“林闲哥,我来还第一期的钱。”
他把手里的塑料袋递过来,“两千,一分不少。我今天找到活了,在镇上物流园里干装卸,工资日结,干一天拿一天。”
沈秀茹站在门口接过袋子,打开看了一眼又收好了。
“找到活了就好。”
堂弟搓了搓手:“姐,以前那些事是我糊涂。这回我是真的想好好干了。”
他又看了林闲一眼,“林闲哥,以前的事,给你添麻烦了。”
说完他转身走向那辆银灰色的旧轿车,拉开车门坐进去,跟沈秀茹挥了挥手,车子发动后沿着村道往镇方向开了。
沈秀茹站在门口看着车子渐渐远去,直到尾灯在拐角处消失了才转身回院子。
林闲没有立刻跟进去,在门口站了片刻。
堂弟的神情比他上一次来的时候,松弛了太多。
整个人像是换了一种底色,从之前那种被追债追得慌里慌张的模样,变成了一种过于安稳的笃定。
就像一个人刚跳进水里扑腾,突然就学会游泳了,而且游得比谁都稳。
他走进院子,沈秀茹已经把那两千块钱收起来了,正弯腰给墙角那丛月季花浇水。
“他这回收了工钱,第一件事就是来还钱,别的没多说,我没有多问。人想改好是好事,问了反而显得不信他。”
林闲在她旁边蹲下来,没有打断她浇水,只是安静地蹲着。
“对,只要你堂弟能够改好就行,生活才能踏实。”
何梦瑶晚上没有来沈秀茹家吃饭,她在自己屋里煮了一锅素面,坐在窗台边吃。
透过窗户能看到老石榴树,被路灯照亮的轮廓,在夜风中微微晃动。
窗台边缘摆着一只搪瓷缸子,缸子里插着几枝不知名的小花,淡紫色的,像是从田埂边随手采回来的。
晚上十点多,林闲的手机亮了一下。
他拿起来一看,是孙艳发来的消息。
“上次灰色面包车那个深灰夹克的人,今天松口了。他说他上面确实还有一个人,那个人从不在镇上露面,也不走镇上的线。”

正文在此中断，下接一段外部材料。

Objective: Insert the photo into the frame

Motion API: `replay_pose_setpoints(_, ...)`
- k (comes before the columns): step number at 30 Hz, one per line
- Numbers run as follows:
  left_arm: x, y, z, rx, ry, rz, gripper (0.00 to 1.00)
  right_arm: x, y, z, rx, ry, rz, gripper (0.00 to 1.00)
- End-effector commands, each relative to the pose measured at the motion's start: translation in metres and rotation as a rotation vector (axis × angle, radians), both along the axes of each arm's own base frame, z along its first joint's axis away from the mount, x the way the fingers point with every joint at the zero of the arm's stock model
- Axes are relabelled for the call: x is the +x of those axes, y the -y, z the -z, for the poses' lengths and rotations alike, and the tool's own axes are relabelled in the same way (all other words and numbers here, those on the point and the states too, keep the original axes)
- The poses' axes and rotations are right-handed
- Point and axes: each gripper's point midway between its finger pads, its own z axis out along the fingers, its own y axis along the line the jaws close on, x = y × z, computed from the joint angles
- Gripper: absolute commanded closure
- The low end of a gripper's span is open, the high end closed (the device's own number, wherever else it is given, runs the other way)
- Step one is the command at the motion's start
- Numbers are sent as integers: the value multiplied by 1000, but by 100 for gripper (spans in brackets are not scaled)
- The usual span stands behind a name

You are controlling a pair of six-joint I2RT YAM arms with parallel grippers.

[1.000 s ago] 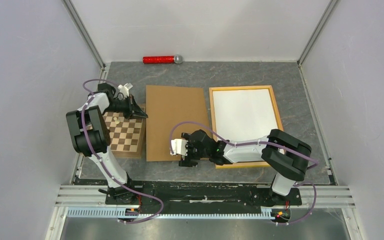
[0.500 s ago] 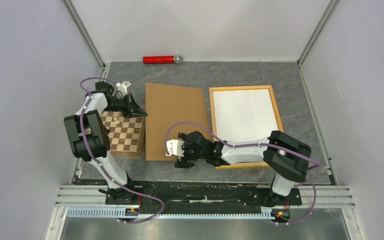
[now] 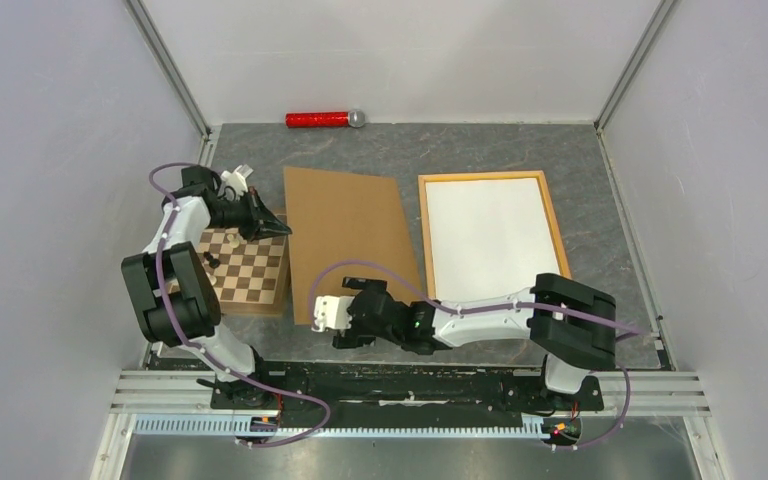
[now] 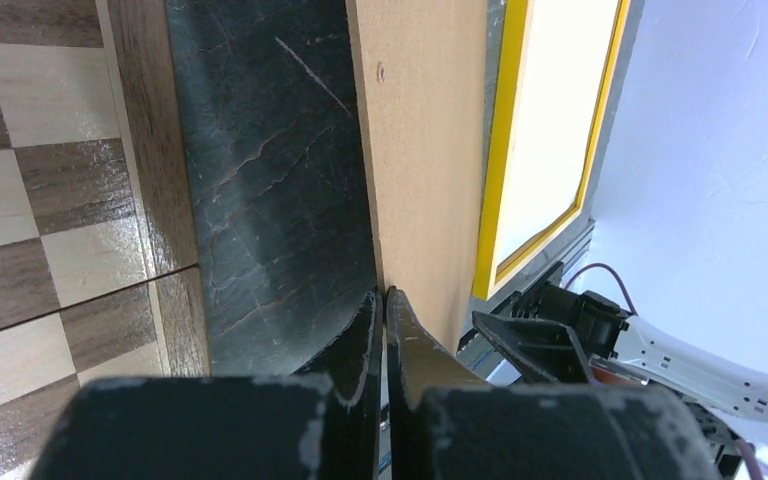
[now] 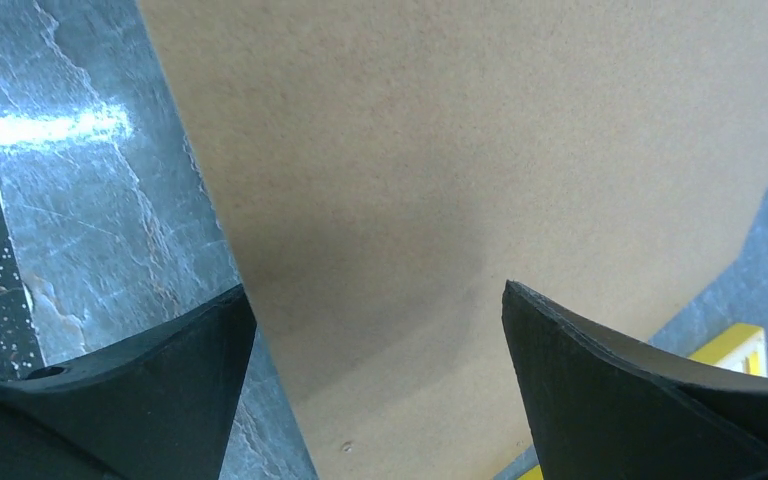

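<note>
The yellow-orange frame (image 3: 554,220) lies flat at the right of the table. A white sheet (image 3: 487,235) fills it, matching the photo lying white back up; its printed side is hidden. To the frame's left is the brown backing board (image 3: 345,240). My left gripper (image 3: 286,229) is shut, its tips (image 4: 384,293) pinching the board's left edge (image 4: 365,150). My right gripper (image 3: 345,315) hovers open over the board's near-left corner, and the board (image 5: 480,170) shows between its fingers. The frame (image 4: 500,150) shows beyond the board in the left wrist view.
A brown-and-cream chessboard (image 3: 250,268) with a couple of small pieces lies just left of the backing board, under my left arm. A red cylinder with a silver end (image 3: 322,119) rests by the back wall. White walls close in three sides.
The backing board has shifted and turned, its far-left corner moving left with my left gripper. My right gripper has travelled left along the board's near edge, staying open.
</note>
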Motion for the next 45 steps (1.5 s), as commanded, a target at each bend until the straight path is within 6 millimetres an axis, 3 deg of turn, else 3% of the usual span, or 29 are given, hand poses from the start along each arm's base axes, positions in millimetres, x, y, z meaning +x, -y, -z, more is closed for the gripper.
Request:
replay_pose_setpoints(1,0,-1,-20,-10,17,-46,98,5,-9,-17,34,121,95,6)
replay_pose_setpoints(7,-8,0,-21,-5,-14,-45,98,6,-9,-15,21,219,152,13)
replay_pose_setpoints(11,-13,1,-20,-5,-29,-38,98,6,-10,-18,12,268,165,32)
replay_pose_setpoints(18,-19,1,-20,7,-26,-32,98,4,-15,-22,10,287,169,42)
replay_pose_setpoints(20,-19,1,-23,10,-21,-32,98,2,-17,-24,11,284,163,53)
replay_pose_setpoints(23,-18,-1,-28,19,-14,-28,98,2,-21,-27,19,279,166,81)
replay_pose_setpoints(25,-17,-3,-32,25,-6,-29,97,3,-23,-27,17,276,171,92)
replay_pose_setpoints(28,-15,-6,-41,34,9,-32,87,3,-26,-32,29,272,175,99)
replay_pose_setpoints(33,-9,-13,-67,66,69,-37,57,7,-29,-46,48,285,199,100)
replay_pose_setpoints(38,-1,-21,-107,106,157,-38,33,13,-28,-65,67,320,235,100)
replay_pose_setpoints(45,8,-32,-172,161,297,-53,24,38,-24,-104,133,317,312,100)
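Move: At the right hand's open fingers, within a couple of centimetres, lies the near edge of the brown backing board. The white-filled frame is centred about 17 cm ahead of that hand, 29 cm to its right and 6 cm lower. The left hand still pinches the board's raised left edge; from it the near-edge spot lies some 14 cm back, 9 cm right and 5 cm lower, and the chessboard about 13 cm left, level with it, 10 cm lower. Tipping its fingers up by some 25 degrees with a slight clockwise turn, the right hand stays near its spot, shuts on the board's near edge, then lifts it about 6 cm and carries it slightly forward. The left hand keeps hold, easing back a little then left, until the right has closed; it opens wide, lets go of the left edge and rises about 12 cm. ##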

“那人每次传话,都是通过不同的中间人,用完了就不再联系。连他自己也不知道,那人长什么样。”
林闲在黑暗中看着那几行字,给孙艳回了消息。
然后放下手机闭上了眼,窗外的夜色还是那么安静。
第二天早上,林闲没有急着出门。
他在院子里坐了一会儿,等着日头升高然后才站起来,给何梦瑶发了一条消息。
“制药厂那边,今天上午有批货要包装,你要是没事可以过来帮忙。”
何梦瑶回得很快:“好,我吃完早饭就过去。”
沈秀茹家院门开着。
她正在院子里择一把新鲜的豆角,抬头看了林闲一眼:“你今天还去镇上?”
林闲说:“下午去一趟,看看物流园那边。”
沈秀茹择菜的手没有停,但抬头看了他一眼:“物流园?你去看什么?”
“堂弟不是说他在那边干活么,顺路看看。”
沈秀茹没有追问。
她把择好的豆角放进竹篮里站起来:“那你路上小心。”
她转身走进厨房,水龙头的声音响了一阵之后,她在厨房里隔着窗户说:“中午回来吃饭吗?”
“应该回来。”
林闲应了一声,然后出了院门往制药厂走去。